New Year's Resolutions

I've never been big on New Year's resolutions. I mean, why make promises I won't keep? How will I learn to trust others in this heartless world if I can't even trust myself? And I can't trust anyone who can't keep a New Year's resolution for even one stinking week. Which is a milestone I was never able to achieve.

It's like Lent. Back in the days when I tracked these things, I knew when Lent was coming and planned accordingly: no dessert for 40 days. Because I always look for the silver lining, I'd like to believe that my failure at Lent helped hone the skills of bending rules and lying to myself at which I'm so successful today. Hey, I finished dinner an hour ago, so this is a snack, not dessert.

Nora Ephron, my guiding light since her Esquire days in the '70s, has a much more practical approach to resolutions: she sets the bar really, really low. She resolves to eat more waffles, not read Proust and dump AOL once and for all. Wait, that last one has been proven to be virtually impossible. Well, the others seem attainable at least.

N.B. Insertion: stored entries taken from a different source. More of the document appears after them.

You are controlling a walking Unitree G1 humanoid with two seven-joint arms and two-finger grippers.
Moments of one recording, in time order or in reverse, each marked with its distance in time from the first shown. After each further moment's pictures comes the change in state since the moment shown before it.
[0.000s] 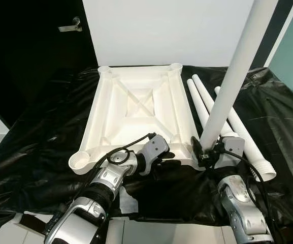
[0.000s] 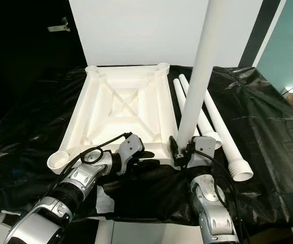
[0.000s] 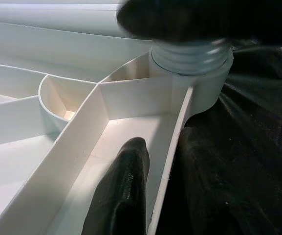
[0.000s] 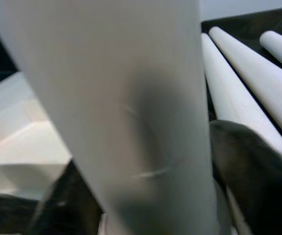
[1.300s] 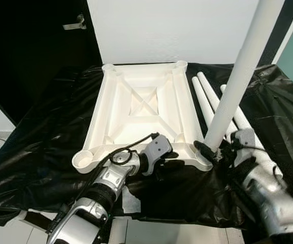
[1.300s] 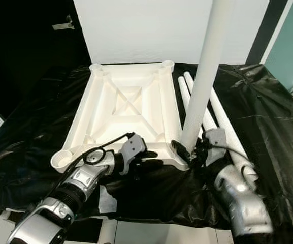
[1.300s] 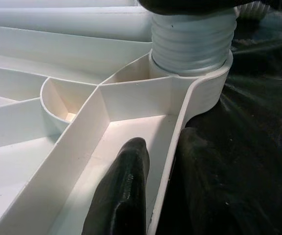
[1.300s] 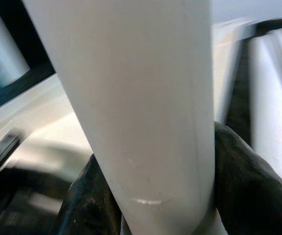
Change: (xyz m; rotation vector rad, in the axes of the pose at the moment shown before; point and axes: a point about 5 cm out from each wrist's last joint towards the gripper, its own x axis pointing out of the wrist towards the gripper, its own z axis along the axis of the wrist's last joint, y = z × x) left arm -0.002 0.000 0.000 0.024 0.002 0.001; right arm -0.004 -0.011 0.010 0.041 0.016 0.216
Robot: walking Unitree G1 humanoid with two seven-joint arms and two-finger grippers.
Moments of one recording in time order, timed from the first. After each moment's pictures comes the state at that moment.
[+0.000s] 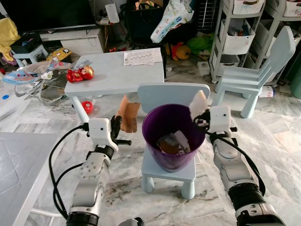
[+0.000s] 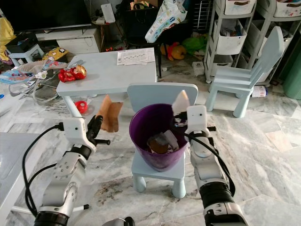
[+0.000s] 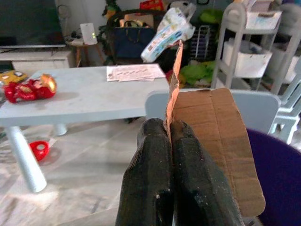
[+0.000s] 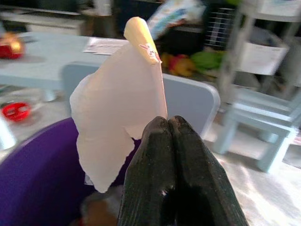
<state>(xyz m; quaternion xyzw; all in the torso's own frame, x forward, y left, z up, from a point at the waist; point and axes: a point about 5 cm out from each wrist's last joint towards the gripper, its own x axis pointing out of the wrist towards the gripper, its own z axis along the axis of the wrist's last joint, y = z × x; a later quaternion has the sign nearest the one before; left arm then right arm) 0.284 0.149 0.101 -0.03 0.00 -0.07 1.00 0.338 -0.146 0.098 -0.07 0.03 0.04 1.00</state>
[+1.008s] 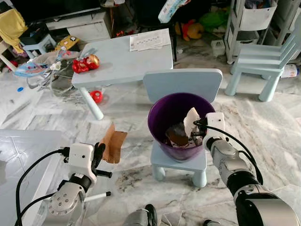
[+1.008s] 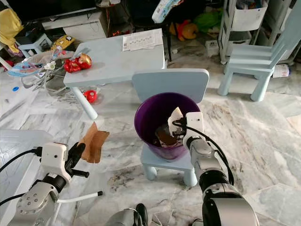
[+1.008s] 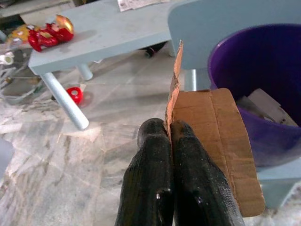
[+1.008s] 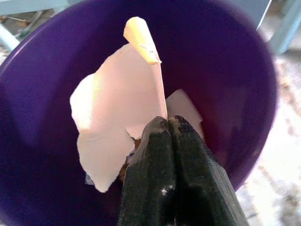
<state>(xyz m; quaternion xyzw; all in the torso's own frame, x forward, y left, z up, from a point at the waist) 0.219 0.185 0.091 0.03 0.09 -0.09 0.99 0.345 -0.161 0.055 0.01 0.18 0.05 0.98</state>
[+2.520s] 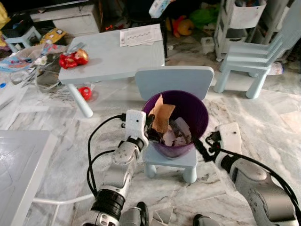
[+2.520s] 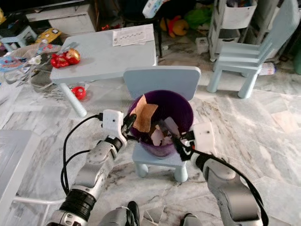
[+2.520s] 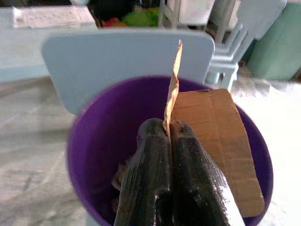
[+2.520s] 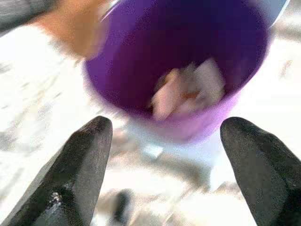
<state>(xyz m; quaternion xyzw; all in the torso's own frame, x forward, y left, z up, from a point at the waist) 0.325 0.047 0.090 -0.05 0.04 -0.20 0.98 0.237 -0.158 0.113 0.02 0.22 0.17 0.96</state>
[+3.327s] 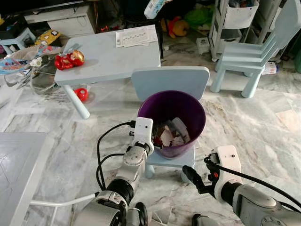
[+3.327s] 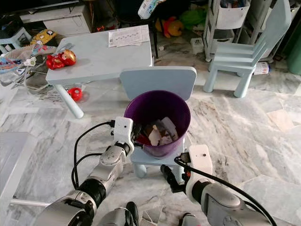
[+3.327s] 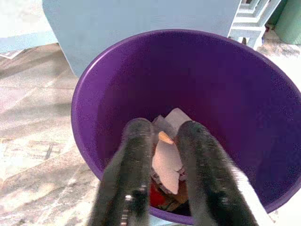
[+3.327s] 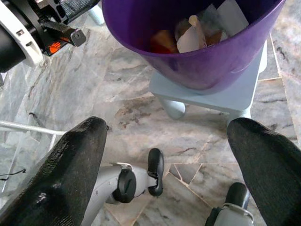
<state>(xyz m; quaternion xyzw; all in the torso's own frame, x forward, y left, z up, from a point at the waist) 0.328 0.046 0.060 -0.01 0.10 -0.16 0.98 0.195 -0.141 0.117 0.08 0.31 0.16 0.93</state>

In her blog on huffingtonpost.com Ephron says: "I resolve to be a better human being this year, and that includes trying to remember the names of people I have just been introduced to." I'll try this one too! (I mean remembering names, not being a better human being.) I won't officially "resolve" it, because it's probably too hard for me to pull off. I'm famous for gazing cluelessly at people I've known for decades when expected to make introductions. But I'll try to implement one of those memory tricks you always hear about, like visualizing something that the name reminds you of. If only I met people named "Cindy Schnozz" or "Handsome McEyelashes" the name game would be a lot easier.

Anyway, in perusing videos about New Year's resolutions this past week, I've been alternately impressed and horrified at the things people resolve to do or not do, just because the annual calendar is adjusting by a digit. If you want to look better, find a mate, get organized, improve your vocabulary or make more money, why wait? Or, to argue the other side, if you didn't care enough to do it the other 364 days of the year, what makes now so different?

I guess my fatalistic attitude is that we are who we are, so let's not kid ourselves. If we do decide that a new year is cause for a new body/relationship/job, that doesn't mean we have to get all official about it, posting videos and telling the world about our current failings and longed-for future improvements. A few well-placed Post-Its on the fridge or bathroom mirror can help keep motivation up any time of year. And it's a lot less embarrassing if you haven't gone public with a resolution when December rolls around and nothing's changed.

1 comment:

  1. I'm with you, off the resolution bandwagon. After the terribly clever "I resolve to make no New Year's resolutions" when we were 13 or 14, the only one I was ever able to keep was to start smoking.

    Yes. Start smoking.

    It was AMAZINGLY easy, especially given that I'd been a smoker until a year or so previous to that.

    And yes, there were external factors involved. The Granville Island Keg for one.